Question

Let \( X \) be a random variable with the probability density function \[ f(x) = \begin{cases} c(x - \lfloor x \rfloor), & 0<x<3, \\ 0, & \text{elsewhere}, \end{cases} \] where \( c \) is a constant and \( \lfloor x \rfloor \) denotes the greatest integer less than or equal to \( x \). If \[ A = \left[ \frac{1}{2}, 2 \right], \text{ then } P(X \in A) \, \text{(rounded off to two decimal places) is equal to} \, ________. \]

Hint:

For piecewise probability density functions, break the integral into sections based on the nature of the function and normalize the constant appropriately.

Answer 1

Correct Answer: 0.57

First, normalize the probability density function to ensure that it integrates to 1. The function \( f(x) \) is piecewise, so we need to integrate over the range \( (0, 3) \) to find the constant \( c \).

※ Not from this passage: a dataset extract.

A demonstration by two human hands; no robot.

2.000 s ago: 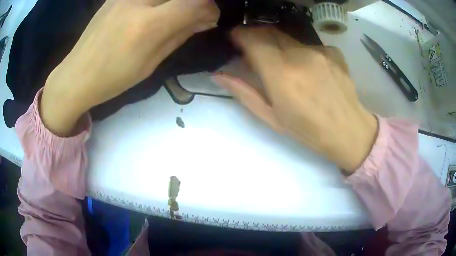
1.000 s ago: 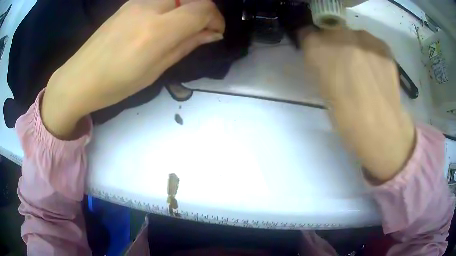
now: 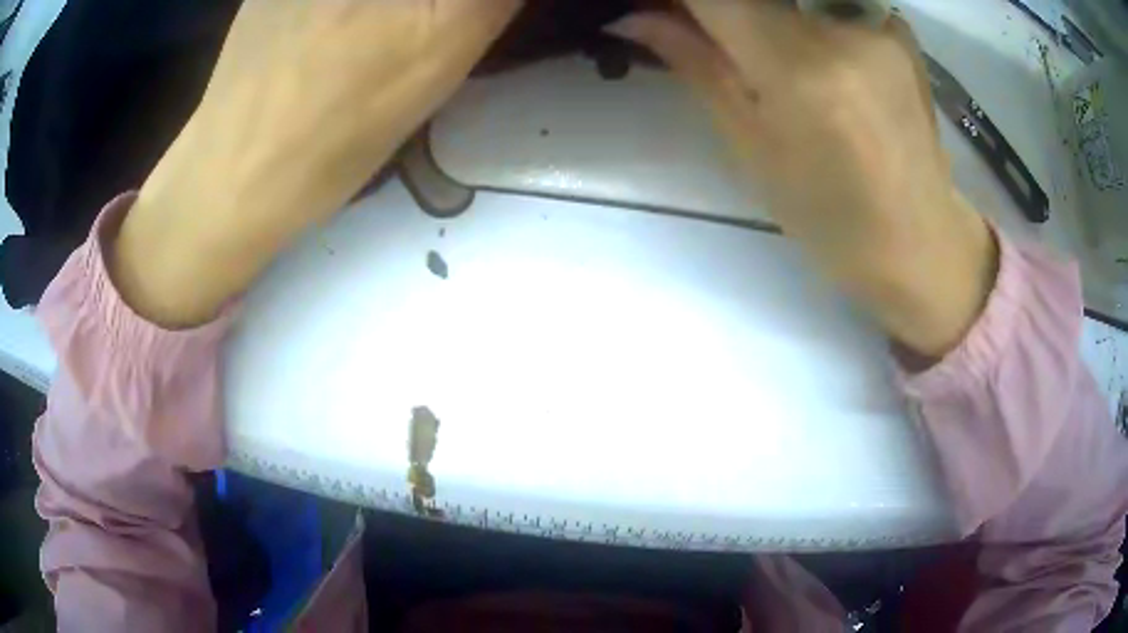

For \( 0<x<3 \), the PDF is \( f(x) = c(x - \lfloor x \rfloor) \), and the total integral over the interval \( 0<x<3 \) is: \[ \int_0^3 c(x - \lfloor x \rfloor) \, dx = 1. \] Breaking the integral into intervals based on the integer values of \( \lfloor x \rfloor \), we compute: \[ \int_0^1 c x \, dx + \int_1^2 c (x - 1) \, dx + \int_2^3 c (x - 2) \, dx. \] After solving this, we find \( c = \frac{1}{2} \). Next, compute the probability that \( X \in A \), where \( A = \left[ \frac{1}{2}, 2 \right] \). We integrate the PDF over this range: \[ P\left( \frac{1}{2} \leq X \leq 2 \right) = \int_{\frac{1}{2}}^2 \frac{1}{2} (x - \lfloor x \rfloor) \, dx. \] Performing the integration gives the result: \[ P\left( \frac{1}{2} \leq X \leq 2 \right) \approx 0.57. \] Thus, the value of \( P(X \in A) \) is \( \boxed{0.59} \).